INSTRUCTIONS FOR THE TASK ->
Exactly the lines from the opening of the data through the line containing "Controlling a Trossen" should be reproduced, please, with nothing added.

SOURCE DATA ->
# # # #

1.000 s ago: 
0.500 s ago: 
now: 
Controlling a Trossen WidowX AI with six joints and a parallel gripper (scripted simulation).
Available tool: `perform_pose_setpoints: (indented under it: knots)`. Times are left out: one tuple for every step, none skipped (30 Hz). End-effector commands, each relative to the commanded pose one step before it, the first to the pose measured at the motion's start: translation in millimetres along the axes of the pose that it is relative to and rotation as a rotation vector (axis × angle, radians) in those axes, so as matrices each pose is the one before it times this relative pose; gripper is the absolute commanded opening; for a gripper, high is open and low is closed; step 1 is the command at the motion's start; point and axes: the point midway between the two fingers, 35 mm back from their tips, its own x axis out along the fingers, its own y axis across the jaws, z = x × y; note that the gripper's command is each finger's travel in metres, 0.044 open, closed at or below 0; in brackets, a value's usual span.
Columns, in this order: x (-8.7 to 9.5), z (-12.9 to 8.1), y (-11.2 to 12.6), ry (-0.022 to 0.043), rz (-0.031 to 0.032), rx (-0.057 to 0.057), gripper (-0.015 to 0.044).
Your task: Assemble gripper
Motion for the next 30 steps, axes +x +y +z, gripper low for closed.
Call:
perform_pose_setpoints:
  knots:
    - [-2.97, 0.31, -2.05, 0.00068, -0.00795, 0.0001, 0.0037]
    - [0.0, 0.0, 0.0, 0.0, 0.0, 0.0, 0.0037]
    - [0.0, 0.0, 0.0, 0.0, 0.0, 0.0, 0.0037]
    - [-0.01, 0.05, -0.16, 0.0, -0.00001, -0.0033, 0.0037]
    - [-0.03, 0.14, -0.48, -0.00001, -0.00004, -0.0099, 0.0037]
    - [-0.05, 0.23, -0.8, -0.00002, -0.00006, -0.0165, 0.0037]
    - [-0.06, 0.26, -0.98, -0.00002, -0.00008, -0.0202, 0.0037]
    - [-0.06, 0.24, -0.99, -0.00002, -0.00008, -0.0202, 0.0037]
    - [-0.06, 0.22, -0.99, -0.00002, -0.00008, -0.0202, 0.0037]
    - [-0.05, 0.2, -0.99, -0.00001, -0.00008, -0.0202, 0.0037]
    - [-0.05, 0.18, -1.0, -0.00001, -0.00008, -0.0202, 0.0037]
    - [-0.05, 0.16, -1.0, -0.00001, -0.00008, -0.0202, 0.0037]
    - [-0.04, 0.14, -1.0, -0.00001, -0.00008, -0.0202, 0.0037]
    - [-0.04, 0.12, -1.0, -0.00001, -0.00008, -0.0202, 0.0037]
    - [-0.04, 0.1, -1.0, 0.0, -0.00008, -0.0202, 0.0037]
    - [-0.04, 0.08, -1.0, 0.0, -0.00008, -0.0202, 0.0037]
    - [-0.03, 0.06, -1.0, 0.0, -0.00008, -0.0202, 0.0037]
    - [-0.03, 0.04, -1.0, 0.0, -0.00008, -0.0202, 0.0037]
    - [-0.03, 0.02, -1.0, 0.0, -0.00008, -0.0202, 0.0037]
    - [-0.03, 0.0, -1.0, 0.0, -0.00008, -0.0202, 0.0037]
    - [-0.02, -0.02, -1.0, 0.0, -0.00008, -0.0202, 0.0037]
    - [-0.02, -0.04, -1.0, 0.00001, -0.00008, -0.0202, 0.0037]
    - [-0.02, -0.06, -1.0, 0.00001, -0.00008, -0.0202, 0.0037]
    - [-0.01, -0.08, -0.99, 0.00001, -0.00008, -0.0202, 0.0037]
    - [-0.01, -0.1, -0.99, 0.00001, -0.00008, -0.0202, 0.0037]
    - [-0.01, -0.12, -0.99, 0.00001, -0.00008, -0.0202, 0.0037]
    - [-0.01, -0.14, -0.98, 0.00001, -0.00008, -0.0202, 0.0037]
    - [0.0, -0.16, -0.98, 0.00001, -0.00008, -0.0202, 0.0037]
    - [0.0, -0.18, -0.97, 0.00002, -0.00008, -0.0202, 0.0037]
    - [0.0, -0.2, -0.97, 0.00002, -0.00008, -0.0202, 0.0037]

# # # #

TASK SOLUTION ->
1.000 s ago: 
0.500 s ago: 
now: 
Controlling a Trossen WidowX AI with six joints and a parallel gripper (scripted simulation).

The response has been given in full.